Project description:Synaptic plasticity in the ventral tegmental area (VTA) is modulated by drugs of abuse and stress and is hypothesized to contribute to specific aspects of addiction. Both excitatory and inhibitory synapses on dopamine neurons in the VTA are capable of undergoing long-term changes in synaptic strength. While the strengthening or weakening of excitatory synapses in the VTA has been widely examined, the role of inhibitory synaptic plasticity in brain reward circuitry is less established.

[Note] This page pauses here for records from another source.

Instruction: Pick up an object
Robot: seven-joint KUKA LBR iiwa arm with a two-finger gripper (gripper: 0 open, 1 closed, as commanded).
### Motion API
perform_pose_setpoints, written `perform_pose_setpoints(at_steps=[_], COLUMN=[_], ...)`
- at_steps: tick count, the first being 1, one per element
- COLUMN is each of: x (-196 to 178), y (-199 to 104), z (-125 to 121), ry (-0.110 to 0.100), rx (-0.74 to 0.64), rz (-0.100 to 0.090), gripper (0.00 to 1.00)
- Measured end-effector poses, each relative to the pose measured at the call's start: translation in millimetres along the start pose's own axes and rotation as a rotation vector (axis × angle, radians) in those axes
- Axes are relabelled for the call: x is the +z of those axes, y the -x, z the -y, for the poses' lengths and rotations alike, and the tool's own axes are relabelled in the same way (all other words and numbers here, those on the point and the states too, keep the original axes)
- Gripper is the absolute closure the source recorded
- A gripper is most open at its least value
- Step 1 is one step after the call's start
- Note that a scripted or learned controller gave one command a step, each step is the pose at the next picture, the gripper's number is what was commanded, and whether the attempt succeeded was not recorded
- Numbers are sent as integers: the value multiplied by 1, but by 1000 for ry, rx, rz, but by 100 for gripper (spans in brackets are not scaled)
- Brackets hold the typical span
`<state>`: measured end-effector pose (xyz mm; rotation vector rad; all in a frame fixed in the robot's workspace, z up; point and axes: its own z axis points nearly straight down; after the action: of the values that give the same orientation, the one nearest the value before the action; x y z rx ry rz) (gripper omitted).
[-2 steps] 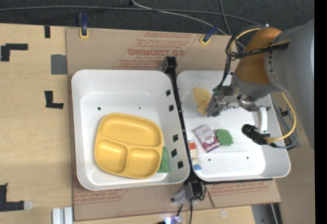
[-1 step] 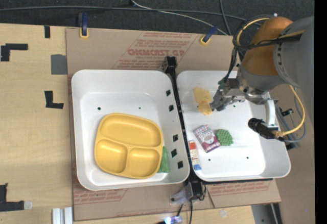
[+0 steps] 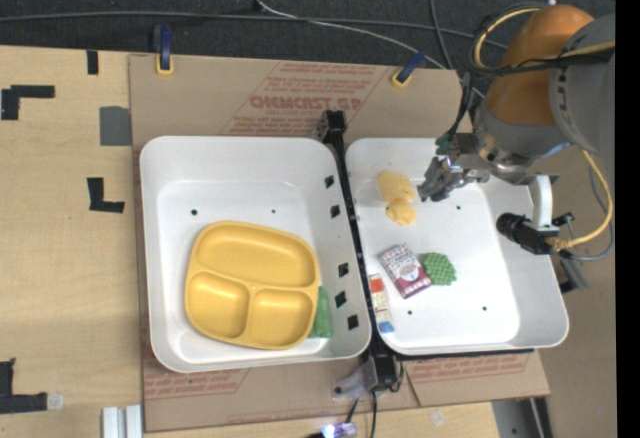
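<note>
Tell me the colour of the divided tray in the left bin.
Yellow: the divided tray shows clearly in the camera view.

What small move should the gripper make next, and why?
Probably shift slightly left and descend onto the yellow object. The gripper hangs over the right bin, just right of that object, with nothing visible between its fingers.
</note>
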<state>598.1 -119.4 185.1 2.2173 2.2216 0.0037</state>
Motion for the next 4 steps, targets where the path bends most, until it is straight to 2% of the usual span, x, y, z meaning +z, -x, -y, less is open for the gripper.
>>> perform_pose_setpoints(at_steps=[1,2,3,4], x=[-21,-17,-28,-20], y=[0,-45,-107,-164], z=[-1,7,9,16], ry=[-3,-5,-5,-6], rx=[1,-3,-6,-4], rz=[0,-1,-2,-1], gripper=[100,100,100,100])
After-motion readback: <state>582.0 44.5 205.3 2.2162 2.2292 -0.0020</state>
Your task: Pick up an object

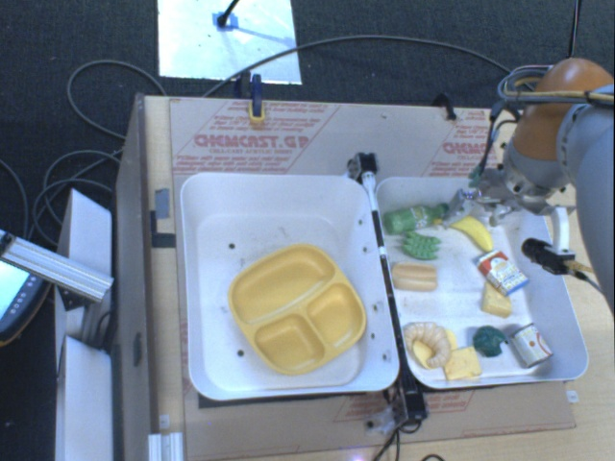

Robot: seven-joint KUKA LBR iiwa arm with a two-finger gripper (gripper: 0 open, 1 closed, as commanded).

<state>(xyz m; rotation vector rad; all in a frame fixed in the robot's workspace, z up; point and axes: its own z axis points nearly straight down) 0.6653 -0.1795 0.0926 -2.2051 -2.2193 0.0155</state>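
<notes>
Now: end effector (468, 203) by right bin (575, 339) rear rim | near banana (473, 232)

Left white bin (207, 257) holds a yellow three-compartment tray (296, 307), lying flat and turned at a slant, nearer the bin's front right. Both bins sit on a cardboard sheet (288, 133) printed with red lettering. A blue-and-yellow clamp (256, 99) grips the sheet's rear edge. Behind the bench, a pale square panel (228, 25) lies on the dark floor, with a thin black rod meeting it near a blue mark. Black cables (91, 94) loop over the floor at left. A metal rail (53, 265) and white boxes (85, 248) stand at the left edge.
</notes>
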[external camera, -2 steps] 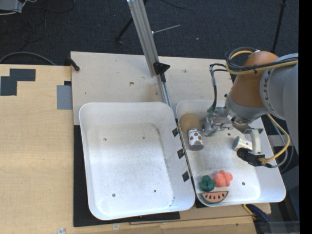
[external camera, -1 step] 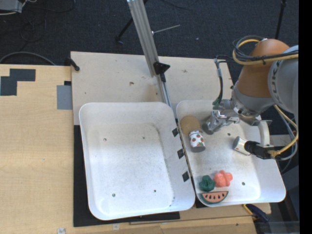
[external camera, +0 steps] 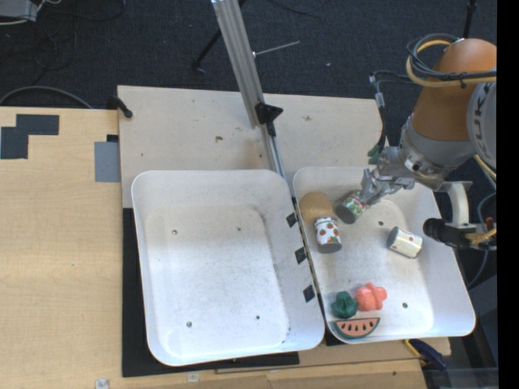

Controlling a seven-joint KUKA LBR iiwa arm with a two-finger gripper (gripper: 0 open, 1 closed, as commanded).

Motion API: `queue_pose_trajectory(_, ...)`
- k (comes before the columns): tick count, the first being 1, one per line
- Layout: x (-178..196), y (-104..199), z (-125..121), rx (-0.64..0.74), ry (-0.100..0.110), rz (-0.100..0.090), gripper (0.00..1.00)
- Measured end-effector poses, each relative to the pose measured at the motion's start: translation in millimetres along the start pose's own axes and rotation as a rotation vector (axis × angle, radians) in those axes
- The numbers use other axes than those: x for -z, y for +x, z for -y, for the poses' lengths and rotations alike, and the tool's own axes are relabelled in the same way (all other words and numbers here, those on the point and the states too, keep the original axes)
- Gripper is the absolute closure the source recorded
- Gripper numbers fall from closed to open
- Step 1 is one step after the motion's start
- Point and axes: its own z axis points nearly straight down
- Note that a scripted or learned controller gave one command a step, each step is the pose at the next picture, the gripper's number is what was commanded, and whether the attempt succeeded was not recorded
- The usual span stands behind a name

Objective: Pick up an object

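Your gripper (external camera: 362,198) sits right of frame centre, over the right bin (external camera: 454,314), with a small green-capped grey cylinder (external camera: 351,208) apparently pinched between its closed fingers. Judge it light, rigid and likely slippery; grip across its middle, not the cap.

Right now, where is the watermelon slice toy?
The watermelon slice lies at the near edge of the right bin, low in the camera view, just below the green toy and the orange toy.
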Motion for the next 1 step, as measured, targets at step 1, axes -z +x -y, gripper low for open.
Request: queue_pose_trajectory(1,-18.9,0.5,0.4,0.0,0.008,0.0,1.0)
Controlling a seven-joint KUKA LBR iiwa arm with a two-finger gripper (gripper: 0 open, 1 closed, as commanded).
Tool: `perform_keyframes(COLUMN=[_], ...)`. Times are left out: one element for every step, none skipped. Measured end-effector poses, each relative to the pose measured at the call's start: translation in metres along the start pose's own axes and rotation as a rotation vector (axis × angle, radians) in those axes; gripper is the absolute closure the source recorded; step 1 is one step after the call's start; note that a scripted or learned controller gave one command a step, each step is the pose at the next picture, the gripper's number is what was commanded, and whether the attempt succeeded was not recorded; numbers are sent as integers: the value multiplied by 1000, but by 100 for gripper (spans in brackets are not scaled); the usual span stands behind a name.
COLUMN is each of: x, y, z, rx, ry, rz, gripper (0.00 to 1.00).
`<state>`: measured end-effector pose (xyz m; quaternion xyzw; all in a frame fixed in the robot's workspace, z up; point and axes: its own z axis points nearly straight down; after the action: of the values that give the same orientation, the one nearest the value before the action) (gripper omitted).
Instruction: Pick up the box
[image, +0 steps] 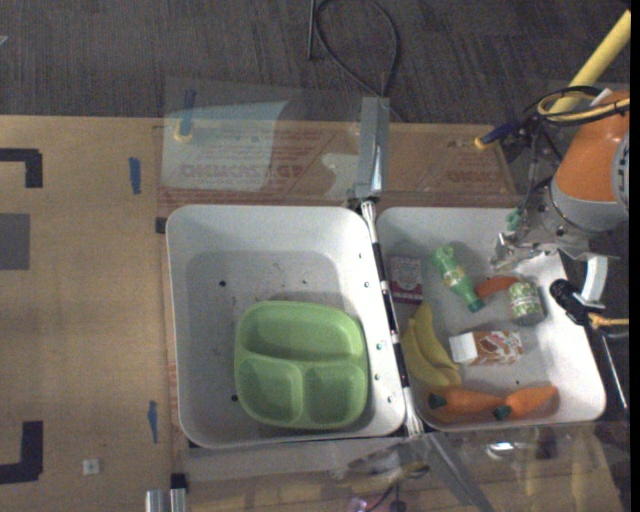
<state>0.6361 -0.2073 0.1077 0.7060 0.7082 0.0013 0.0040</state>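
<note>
Two carrots (493, 402) lie along the near wall of the right bin (590, 405). Just behind them: banana (428, 352) by the left wall; beside it the box (487, 347), a small carton lying flat mid-bin, untouched. Small can (525, 301) and third carrot (497, 285) farther back; green bottle (457, 277) tilted; red packet (405, 278) against the left wall. Left bin (200, 240) holds a green divided plate (300, 362). Gripper (520, 240) sits over the right bin's far right corner, well apart from the box; jaw state cannot be determined.
</note>
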Motion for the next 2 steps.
perform_keyframes(x=[-14, -8], y=[-9, 3], z=[-119, -217], rx=[5, 6], ry=[1, 0], rz=[306, 528], gripper=[100, 100])
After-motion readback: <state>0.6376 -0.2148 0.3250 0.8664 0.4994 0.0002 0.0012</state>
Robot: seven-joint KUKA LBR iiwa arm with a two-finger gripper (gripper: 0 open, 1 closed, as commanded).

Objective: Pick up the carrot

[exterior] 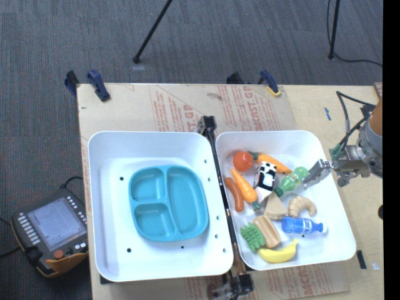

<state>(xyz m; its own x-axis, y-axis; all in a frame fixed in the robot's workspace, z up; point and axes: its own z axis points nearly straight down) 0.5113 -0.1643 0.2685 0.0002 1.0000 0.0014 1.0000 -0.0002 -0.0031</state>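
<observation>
The carrot (278, 164) is an orange tapered toy with green leaves at its left end. It lies in the back of the right bin (325, 144), partly behind a black-and-white toy (266, 175). My gripper (314, 175) hangs low over the bin's right side, reaching in from the right. Its tip is beside a green toy (292, 180), a short way right of the carrot and not touching it. Nothing shows in its grip.
The right bin also holds a red tomato (243, 161), an orange stick-shaped toy (245, 186), a sausage (234, 194), a croissant (302, 205), a blue bottle (302, 226), a banana (279, 253) and bread (269, 229). The left bin (106, 161) holds a blue divided plate (167, 202).
</observation>
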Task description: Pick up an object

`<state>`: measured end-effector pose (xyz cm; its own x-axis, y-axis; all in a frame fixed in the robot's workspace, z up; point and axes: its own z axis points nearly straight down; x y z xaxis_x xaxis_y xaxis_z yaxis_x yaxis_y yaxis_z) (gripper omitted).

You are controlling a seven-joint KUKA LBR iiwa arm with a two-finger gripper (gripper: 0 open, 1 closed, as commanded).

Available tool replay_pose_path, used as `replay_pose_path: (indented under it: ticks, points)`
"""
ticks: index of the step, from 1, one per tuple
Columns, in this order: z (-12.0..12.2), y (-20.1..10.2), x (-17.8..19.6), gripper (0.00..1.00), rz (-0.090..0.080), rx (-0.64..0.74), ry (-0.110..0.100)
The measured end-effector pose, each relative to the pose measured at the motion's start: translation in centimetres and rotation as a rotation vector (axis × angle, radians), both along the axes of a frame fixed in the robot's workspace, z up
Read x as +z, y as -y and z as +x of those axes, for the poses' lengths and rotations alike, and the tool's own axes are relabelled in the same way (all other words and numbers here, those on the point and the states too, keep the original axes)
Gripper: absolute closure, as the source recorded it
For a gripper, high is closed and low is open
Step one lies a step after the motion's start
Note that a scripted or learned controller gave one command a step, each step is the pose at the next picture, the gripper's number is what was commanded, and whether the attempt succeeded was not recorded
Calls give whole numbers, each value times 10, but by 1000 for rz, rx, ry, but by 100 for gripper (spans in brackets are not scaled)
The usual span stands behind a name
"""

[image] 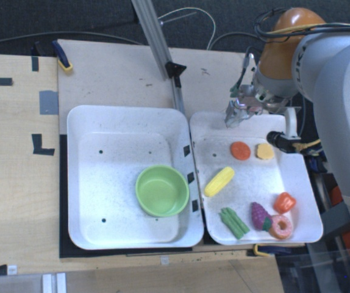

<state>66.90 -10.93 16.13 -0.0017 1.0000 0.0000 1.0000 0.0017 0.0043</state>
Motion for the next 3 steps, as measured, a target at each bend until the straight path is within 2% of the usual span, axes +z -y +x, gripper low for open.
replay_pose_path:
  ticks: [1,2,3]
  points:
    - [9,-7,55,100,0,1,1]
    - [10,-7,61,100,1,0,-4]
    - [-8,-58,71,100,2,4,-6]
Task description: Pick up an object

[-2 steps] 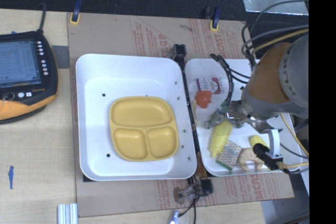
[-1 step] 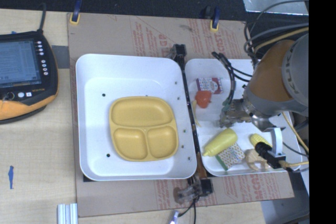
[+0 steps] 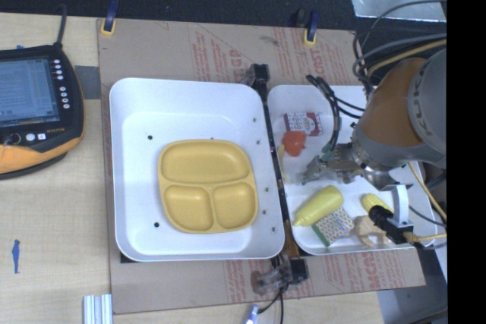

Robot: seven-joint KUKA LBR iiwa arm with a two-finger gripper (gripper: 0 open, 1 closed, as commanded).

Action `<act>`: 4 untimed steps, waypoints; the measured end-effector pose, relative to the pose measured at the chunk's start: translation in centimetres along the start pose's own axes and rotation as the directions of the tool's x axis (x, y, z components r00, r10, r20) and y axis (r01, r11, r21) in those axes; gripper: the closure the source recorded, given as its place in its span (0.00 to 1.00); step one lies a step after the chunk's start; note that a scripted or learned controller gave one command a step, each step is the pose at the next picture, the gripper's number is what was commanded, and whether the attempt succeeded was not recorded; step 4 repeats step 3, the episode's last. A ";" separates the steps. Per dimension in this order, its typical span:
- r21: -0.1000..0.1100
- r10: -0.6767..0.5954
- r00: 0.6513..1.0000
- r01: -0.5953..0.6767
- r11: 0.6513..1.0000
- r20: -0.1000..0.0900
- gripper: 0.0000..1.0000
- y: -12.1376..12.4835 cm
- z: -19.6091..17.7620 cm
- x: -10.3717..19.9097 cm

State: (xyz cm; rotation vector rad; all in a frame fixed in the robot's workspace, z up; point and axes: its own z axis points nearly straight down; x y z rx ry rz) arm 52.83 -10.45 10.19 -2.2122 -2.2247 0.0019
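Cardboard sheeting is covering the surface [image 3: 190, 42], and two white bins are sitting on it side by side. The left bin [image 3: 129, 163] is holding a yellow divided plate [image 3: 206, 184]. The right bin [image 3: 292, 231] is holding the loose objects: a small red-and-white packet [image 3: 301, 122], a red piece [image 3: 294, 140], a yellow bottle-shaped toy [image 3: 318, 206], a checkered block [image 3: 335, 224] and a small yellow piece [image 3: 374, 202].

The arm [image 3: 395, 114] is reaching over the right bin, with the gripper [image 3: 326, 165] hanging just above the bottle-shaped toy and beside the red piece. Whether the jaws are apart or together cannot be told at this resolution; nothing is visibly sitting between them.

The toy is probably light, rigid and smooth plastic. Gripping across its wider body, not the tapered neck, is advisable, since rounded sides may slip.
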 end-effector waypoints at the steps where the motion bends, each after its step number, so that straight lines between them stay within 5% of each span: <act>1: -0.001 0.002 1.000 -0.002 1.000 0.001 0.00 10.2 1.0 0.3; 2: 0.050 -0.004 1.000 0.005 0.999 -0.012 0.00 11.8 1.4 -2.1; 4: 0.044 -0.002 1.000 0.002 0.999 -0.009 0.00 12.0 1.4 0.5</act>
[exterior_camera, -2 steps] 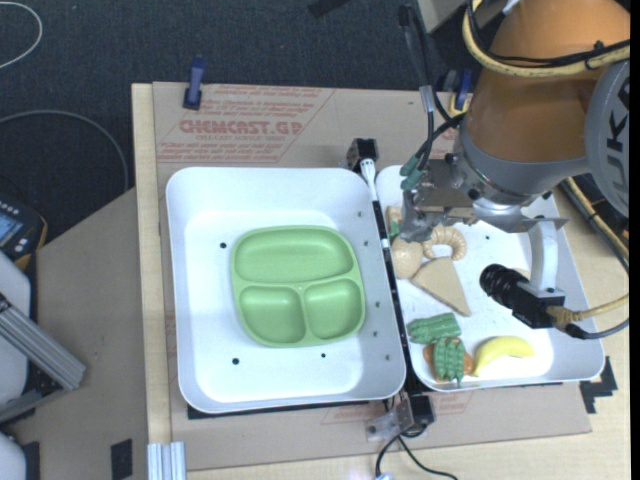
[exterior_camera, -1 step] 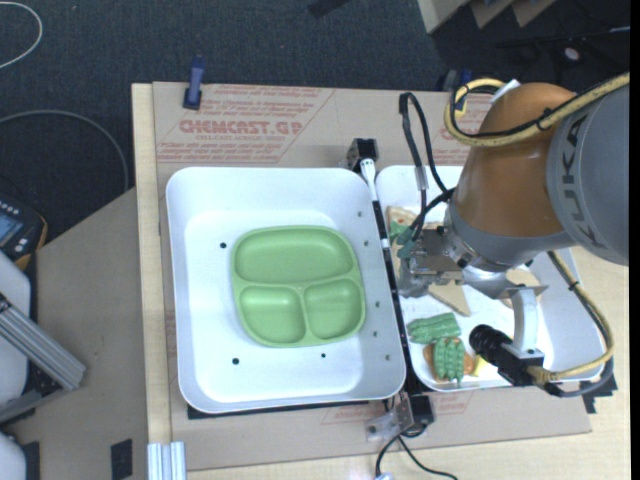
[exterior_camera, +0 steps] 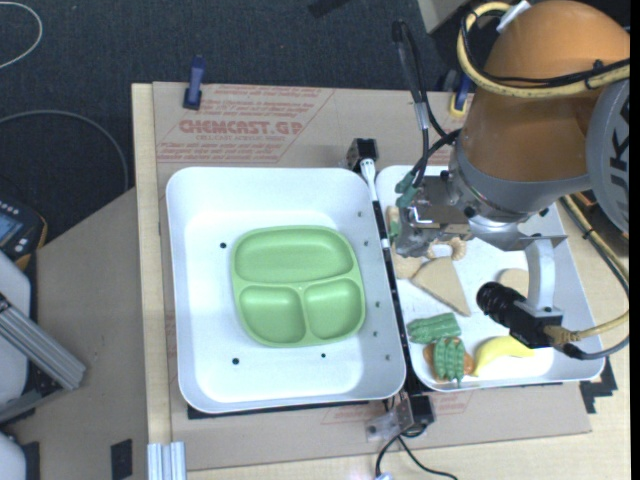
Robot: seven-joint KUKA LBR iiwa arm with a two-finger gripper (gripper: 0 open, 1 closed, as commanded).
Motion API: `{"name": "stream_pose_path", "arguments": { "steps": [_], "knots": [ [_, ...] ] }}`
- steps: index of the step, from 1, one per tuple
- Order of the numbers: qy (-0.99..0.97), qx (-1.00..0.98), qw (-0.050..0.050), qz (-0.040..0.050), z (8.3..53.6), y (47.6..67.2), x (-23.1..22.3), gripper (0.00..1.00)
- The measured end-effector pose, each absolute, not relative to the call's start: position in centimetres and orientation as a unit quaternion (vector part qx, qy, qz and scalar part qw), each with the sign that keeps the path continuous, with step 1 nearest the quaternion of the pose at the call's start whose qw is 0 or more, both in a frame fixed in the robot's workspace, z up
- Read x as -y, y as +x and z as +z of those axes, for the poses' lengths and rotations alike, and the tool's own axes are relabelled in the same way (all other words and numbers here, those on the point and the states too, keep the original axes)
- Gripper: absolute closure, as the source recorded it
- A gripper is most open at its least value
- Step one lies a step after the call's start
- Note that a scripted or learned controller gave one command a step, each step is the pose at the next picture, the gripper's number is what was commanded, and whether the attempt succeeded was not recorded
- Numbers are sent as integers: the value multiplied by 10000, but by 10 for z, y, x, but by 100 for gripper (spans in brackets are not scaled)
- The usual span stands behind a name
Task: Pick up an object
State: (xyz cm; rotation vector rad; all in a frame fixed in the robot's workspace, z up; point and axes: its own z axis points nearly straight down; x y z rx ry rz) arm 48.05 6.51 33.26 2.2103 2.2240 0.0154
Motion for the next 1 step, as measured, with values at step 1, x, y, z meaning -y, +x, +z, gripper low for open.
{"name": "stream_pose_path", "arguments": {
  "steps": [1],
  "knots": [
    [7096, -7046, -26, -47, 232, 494, -10, 100]
  ]
}}
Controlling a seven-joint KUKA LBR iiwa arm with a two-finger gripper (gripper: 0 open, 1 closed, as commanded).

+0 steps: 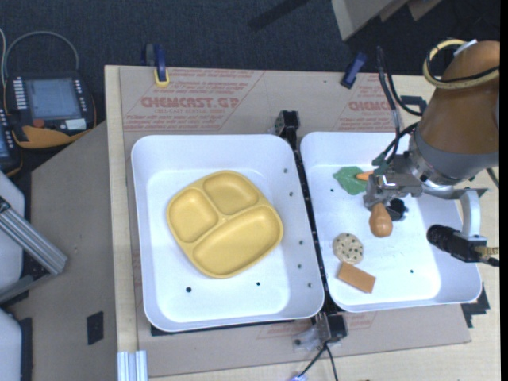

Here, we investigated the effects of drugs of abuse, as well as acute stress, on long-term potentiation of GABAergic synapses onto VTA dopamine neurons (LTP(GABA)). Morphine (10 mg/kg i.p.) reduced the ability of inhibitory synapses in midbrain slices to express LTP(GABA) both at 2 and 24 h after drug exposure but not after 5 days. Cocaine (15 mg/kg i.p.) impaired LTP(GABA) 24 h after exposure, but not at 2 h. Nicotine (0.5 mg/kg i.p.) impaired LTP(GABA) 2 h after exposure, but not after 24 h. Furthermore, LTP(GABA) was completely blocked 24 h following brief exposure to a stressful stimulus, a forced swim task. Our data suggest that drugs of abuse and stress trigger a common modification to inhibitory plasticity, synergizing with their collective effect at excitatory synapses. Together, the net effect of addictive substances or stress is expected to increase excitability of VTA dopamine neurons, potentially contributing to the early stages of addiction.